Acute chest syndrome (ACS) is a dangerous complication of sickle cell disease (SCD), with significant mortality. Two landmark prospective studies in the 1980s and 90s defined much of the etiologic and epidemiologic features of ACS, but much has changed (for the better) in the management of SCD since that time. Can an administrative database study help define current features of ACS?
Source: Takahashi T, Okubo Y, Handa A. Acute chest syndrome among children hospitalized with vaso-occlusive crisis: A nationwide study in the United States. Pediatr Blood Cancer. 2018;65(3): e26885; doi:10.1002/pbc.26885. See AAP Grand Rounds commentary by Dr. Mary-Jane Staba Hogan (subscription required).
Well, the short answer is no, but let's look at the details.
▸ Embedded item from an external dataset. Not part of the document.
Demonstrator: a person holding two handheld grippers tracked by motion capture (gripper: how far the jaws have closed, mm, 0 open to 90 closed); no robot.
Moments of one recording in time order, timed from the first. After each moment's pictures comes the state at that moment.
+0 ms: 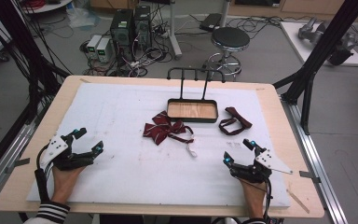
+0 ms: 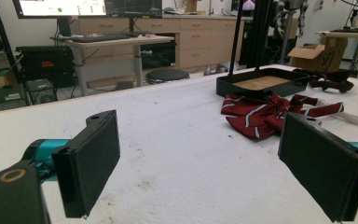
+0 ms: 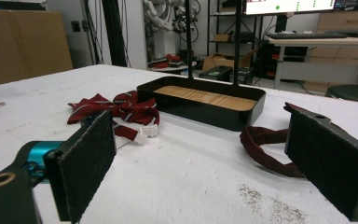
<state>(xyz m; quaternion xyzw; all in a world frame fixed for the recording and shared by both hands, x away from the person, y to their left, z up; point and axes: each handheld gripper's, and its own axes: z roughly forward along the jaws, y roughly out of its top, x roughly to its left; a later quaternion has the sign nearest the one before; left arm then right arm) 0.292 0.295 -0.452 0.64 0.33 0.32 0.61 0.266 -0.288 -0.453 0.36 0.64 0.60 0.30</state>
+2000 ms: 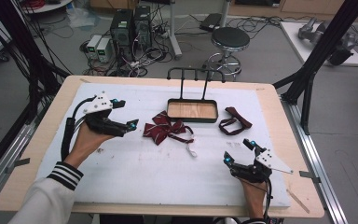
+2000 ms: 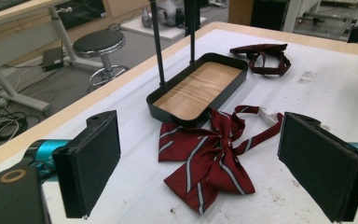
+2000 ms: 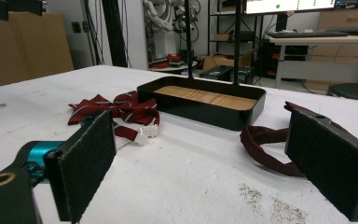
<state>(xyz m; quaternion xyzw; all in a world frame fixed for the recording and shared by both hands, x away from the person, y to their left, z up) 0.366 0.189 -0.341 0.79 0.24 0.21 0.52 0.266 -0.288 -0.453 0.37 0.64 0.60 0.30</state>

First, the 2 "antique" prospective studies I'm referring to are the Cooperative Study of Sickle Cell Disease (CCSCG) and the National Acute Chest Syndrome Study Group (NACSSG) studies. The CCSCG resulted in a number of publications following children with SCD enrolled over a few years, up to 1981. NACSSG, as the name implies, focused more directly on ACS and remains a highly respected report from that time period. However, in the era of routine antibiotic prophylaxis standards, use of hydroxyurea, and other improvements, we need a fresh look at ACS.
Enter the current study, which analyzed data from the Kids' Inpatient Database (KID), a federally-managed database with reports every 3 years. The key point here, in contrast to CCSCG and NACSSG, is that this is an administrative database: data are limited to diagnosis codes and a small number of demographic features such as age, gender, socioeconomic status, and the like. Missing are all the other important but nuanced clinical features of hospitalized individuals. Still, it's a huge database covering most of the country, so even with those limitations there's a lot of data to mine and learn from.
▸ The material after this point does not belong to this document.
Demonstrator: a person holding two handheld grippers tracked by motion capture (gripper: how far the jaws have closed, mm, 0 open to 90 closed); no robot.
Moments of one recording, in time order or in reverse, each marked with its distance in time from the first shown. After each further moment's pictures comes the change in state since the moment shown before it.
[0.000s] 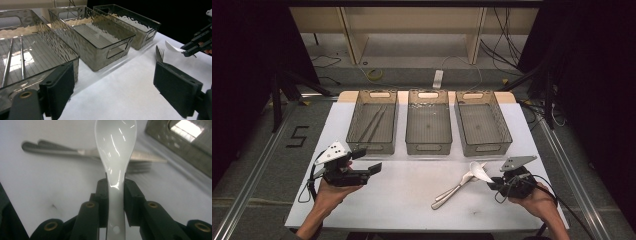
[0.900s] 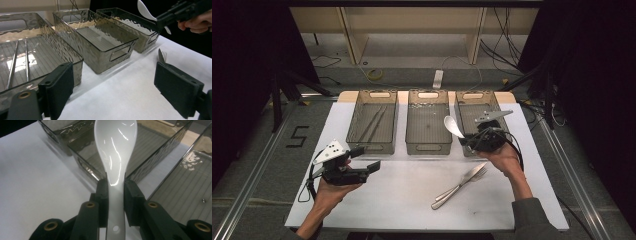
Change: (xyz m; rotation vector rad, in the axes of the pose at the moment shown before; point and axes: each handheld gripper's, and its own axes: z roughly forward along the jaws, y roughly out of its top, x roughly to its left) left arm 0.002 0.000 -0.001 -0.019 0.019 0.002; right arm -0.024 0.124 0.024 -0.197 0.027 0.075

The key findings of the study showed that from 2003 to 2012, mortality from ACS dropped from 27% to 15%, fairly encouraging. They also found some seasonality, with ACS hospitalizations more common in summer and fall, and also some associated factors with ACS development or complications that included younger age, asthma exacerbation, and obstructive sleep apnea. Much of this isn't strikingly different from prior studies, but it does help to have confirmation from this large database. We'll still need the more labor-intensive and expensive prospective clinical studies to find interventions to decrease rates and complications of ACS.